The Queen of Cakes sighed, her face softening. “Oh, you poor child,” she said. “How cruel this place must seem to you. The temptation of it all—unless that’s what drew you to Confection? Are you looking to eat yourself to death on the hills and leave your body where no one will ever find it?”

“No,” said Cora. “I wasn’t drawn to Confection. I came to help Rini get her mother back. I didn’t understand what Sumi had done to this place. We were wrong.”

The Queen of Cakes narrowed her eyes. “Go on,” she said.

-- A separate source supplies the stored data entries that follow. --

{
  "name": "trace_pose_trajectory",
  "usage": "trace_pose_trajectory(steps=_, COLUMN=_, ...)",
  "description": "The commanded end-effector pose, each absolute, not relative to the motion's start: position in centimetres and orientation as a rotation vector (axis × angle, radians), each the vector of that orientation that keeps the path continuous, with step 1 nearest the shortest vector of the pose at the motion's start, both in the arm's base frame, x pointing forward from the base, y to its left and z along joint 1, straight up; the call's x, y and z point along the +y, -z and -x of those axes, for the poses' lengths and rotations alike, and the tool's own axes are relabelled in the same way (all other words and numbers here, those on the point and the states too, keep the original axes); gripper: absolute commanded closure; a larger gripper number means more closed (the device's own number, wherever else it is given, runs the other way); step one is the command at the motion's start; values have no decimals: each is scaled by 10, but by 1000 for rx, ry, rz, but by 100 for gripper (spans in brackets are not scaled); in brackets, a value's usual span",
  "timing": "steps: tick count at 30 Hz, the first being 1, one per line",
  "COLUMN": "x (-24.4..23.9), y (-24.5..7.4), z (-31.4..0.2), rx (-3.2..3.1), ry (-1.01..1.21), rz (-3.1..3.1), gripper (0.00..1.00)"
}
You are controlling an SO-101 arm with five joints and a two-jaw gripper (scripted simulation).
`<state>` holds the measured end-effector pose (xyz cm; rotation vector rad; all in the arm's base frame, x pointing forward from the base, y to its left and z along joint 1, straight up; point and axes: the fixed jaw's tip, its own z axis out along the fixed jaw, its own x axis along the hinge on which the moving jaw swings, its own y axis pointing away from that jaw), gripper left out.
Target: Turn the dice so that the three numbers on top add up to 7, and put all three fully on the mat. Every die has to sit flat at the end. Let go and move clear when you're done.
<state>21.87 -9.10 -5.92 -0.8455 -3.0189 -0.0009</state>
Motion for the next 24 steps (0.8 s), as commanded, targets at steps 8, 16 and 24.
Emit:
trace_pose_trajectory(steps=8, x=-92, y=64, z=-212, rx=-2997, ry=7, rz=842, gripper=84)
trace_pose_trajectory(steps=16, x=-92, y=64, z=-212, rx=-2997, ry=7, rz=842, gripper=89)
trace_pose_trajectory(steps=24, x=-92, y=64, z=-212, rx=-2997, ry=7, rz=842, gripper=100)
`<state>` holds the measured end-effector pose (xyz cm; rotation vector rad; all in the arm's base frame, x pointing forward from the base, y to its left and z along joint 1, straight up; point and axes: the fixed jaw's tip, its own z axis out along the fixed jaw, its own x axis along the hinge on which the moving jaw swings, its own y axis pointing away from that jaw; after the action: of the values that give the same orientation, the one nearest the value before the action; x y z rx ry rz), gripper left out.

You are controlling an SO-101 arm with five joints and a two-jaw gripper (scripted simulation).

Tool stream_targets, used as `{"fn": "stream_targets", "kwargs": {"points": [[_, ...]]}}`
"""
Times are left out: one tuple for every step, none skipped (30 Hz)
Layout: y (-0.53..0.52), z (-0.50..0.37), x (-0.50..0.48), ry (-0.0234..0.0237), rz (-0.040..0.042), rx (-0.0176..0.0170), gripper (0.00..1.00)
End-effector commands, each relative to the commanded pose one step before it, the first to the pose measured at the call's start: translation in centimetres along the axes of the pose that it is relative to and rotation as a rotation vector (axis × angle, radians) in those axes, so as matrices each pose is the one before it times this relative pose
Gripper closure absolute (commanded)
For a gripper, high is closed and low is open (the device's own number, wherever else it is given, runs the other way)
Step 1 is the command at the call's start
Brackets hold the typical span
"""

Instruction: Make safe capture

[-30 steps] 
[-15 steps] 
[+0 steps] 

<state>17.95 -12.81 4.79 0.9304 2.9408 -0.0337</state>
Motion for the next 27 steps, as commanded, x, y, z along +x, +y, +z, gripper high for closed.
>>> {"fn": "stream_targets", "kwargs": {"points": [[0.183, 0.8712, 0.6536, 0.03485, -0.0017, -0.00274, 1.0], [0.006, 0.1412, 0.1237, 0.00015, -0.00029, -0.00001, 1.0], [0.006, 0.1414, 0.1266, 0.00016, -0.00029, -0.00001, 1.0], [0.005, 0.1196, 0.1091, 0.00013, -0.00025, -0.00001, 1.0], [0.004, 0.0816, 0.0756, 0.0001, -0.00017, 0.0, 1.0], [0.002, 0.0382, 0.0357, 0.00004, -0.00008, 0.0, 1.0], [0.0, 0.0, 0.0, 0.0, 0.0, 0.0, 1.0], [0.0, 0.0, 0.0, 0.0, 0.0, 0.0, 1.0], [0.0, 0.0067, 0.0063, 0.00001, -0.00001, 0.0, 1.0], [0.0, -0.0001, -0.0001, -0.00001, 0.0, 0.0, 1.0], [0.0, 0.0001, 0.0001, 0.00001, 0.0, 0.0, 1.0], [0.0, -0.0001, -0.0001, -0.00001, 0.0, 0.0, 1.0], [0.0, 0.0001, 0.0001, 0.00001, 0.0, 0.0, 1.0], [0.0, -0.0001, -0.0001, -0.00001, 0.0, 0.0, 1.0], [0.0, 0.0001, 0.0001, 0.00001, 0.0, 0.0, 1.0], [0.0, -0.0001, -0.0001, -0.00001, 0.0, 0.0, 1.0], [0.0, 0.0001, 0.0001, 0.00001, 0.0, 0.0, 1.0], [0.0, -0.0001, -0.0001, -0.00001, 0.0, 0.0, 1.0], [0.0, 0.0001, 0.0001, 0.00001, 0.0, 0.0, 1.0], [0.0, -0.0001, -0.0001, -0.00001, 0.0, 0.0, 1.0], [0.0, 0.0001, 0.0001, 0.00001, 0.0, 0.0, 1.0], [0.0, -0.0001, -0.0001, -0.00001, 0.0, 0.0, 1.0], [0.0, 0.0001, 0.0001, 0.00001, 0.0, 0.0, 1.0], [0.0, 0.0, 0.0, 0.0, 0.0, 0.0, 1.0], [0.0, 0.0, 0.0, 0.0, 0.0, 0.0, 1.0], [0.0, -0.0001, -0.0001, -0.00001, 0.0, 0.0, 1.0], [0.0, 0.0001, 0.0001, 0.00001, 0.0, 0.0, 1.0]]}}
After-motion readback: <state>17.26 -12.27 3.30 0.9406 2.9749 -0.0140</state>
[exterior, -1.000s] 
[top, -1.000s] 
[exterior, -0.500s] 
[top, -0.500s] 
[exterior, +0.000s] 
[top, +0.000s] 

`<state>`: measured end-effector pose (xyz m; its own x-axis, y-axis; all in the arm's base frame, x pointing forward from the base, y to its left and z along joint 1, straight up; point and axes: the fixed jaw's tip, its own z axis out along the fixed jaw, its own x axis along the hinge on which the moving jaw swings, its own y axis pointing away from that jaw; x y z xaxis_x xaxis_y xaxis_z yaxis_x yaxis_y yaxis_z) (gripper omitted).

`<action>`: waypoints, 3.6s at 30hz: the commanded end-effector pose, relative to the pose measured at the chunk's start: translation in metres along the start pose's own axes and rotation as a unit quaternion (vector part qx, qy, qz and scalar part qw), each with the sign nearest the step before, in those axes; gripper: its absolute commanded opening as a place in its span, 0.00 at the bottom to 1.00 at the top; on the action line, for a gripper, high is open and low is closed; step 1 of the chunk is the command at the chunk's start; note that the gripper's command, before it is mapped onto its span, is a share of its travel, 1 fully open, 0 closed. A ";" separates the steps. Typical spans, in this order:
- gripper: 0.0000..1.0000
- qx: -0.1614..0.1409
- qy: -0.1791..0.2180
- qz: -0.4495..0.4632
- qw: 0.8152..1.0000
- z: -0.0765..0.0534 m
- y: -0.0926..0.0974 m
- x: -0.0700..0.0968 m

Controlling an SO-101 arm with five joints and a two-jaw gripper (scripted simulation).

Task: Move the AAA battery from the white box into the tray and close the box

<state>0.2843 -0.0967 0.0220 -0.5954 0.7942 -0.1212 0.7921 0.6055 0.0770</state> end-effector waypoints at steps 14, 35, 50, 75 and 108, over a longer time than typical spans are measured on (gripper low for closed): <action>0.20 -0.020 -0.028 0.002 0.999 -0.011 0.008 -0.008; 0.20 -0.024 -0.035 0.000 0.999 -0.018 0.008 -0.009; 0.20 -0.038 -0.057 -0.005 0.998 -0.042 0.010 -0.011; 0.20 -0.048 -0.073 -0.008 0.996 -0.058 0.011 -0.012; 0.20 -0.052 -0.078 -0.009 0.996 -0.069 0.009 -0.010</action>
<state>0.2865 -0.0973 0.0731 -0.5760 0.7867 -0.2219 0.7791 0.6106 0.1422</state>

“This wasn’t Sumi’s world, and that means it isn’t really Rini’s, either. They’re too … I don’t know. Too illogical to take care of a place like this. A place like this needs a firm hand. Someone who understands willpower and discipline.” She needed to be careful not to lay things on too thickly. Overselling it would lead to suspicion, and suspicion would ruin everything.

The Queen of Cakes started to smile and nod. “Yes, exactly,” she said. “This place was a mess when I found my own door.”

“I can believe it,” lied Cora, fighting the urge to remind the Queen that she had already tried to have this conversation. When people wanted to think that they knew more than she did, she found that it was generally best to let them. “You seem so perfect for what you are. This world must have needed you very badly.”

“It did,” said the Queen. She leaned back in her throne. A chunk fell off of her dress and tumbled to the floor. “It called me here to bake cookies—cookies! Who wants to put more cookies into the world? No one needs that sort of disgusting extravagance. It wanted to make me fat and lazy and awful, like all the people who came before me. Well, what I wanted was bigger, and better, and I won, didn’t I? I won. What do you want, little renegade?”

“I want to learn to be…” Cora looked at the Queen’s trim waist, wreathed as it was in cake, and swallowed bile at the hypocrisy of what she was about to say. For Christopher, she thought, before saying, “I want to be like you.”

“Bring her closer,” said the Queen. “I want to see her eyes.”

Kade obediently marched Cora across the room. There were two guards, one to either side of the throne, neither close enough to intervene if things went south. That was good. Both guards had a spear, in addition to their swords. That was bad. Cora took a deep breath and kept her eyes on the Queen of Cakes, trying to focus on how necessary this all was.

When they were close enough, the Queen leaned forward, gripping Cora’s chin in bony fingers and tilting her head first one way, then the other.

“You could be pretty, you know,” she said. “If you learned to control your appetite, if you understood how important it was to take care of yourself, you could be pretty. I’ve never seen hair quite like yours. Yes, you could be a striking beauty. Staying here will help you. The best way to become strong is to surround yourself with the things you can never have. The daily denial reminds you what you’re suffering for.”

Cora said nothing. She was used to having people assume that her size was a function of her diet, when in fact it owed more to her metabolism and her genes, neither of which she could control.

The Queen smiled. “Yes,” she said, letting go of Cora’s chin and sitting back in her throne. “I think I’ll keep you.”